Filter the records below for the word "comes". Keep each line that has it.

** Opening Given records block **

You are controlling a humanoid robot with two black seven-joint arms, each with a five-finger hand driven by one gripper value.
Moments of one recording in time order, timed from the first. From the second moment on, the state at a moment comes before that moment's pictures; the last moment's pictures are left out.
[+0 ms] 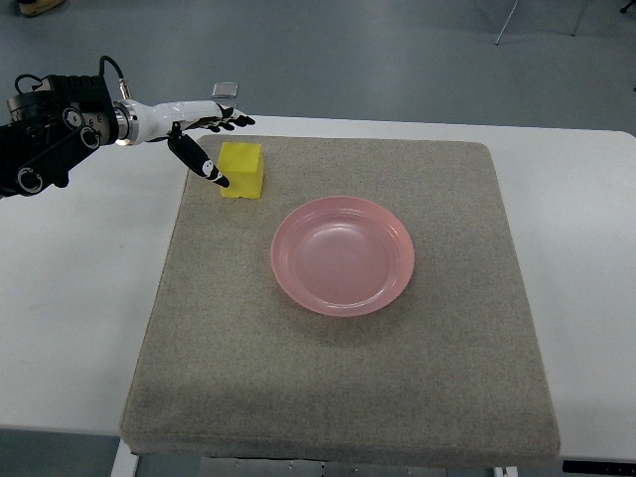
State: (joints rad) left arm -1.15 0.42 -0.26 -0.64 1.19 -0.40 -0.21; right arm 0.00 0.00 -0.10 0.16 -0.07 0.01 0.00
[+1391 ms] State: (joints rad) left arm -1.21 0.34 -0.23 -0.62 1.46 -0.28 -0.21; right arm 0.00 0.00 -0.10 0.16 -0.07 0.01 0.00
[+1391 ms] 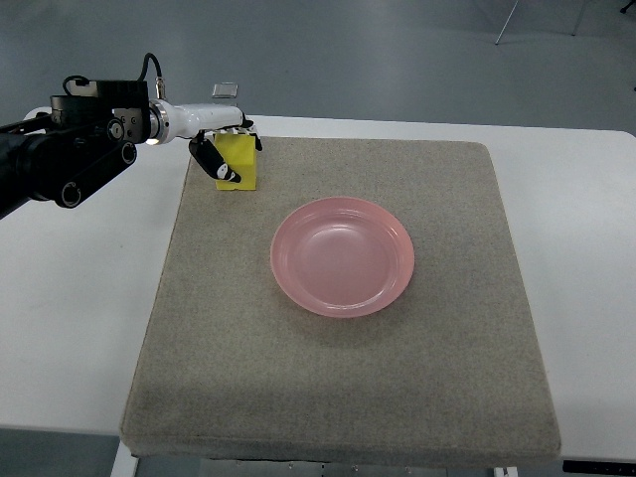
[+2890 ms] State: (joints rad) left arm -1.12 0.30 -0.23 -1.09 1.54 -0.31 -0.20; right arm 0.00 0.00 -0.10 0.16 -0.07 0.01 0.00
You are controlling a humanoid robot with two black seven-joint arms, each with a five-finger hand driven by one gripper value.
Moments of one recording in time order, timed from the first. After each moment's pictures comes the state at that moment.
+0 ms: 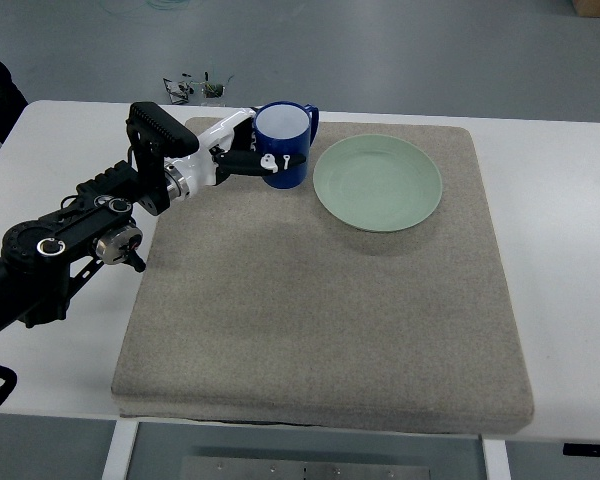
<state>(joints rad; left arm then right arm) -0.81 0.29 -0.60 -0.84 0.73 -0.20 -0.34 0.06 0.00 0.03 0.15 0.02 -0.09 0.01</state>
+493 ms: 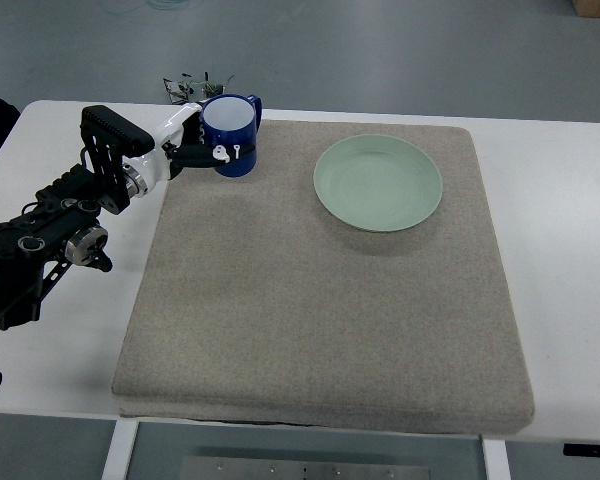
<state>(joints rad) -0.81 0.30 -0.60 -0.66 0.72 -0.20 -0.45 0.06 0.00 0.03 0.15 0.02 -0.09 0.01</state>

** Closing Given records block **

■ **Answer**:
Moments of one recording in time order, timed from the first. From the second moment on, the state at a moment comes before that moment's pictures; the last moment's pictures are left out.
Moments of one recording in time order, timed from the first. After each moment's pictures comes the state at that moment.

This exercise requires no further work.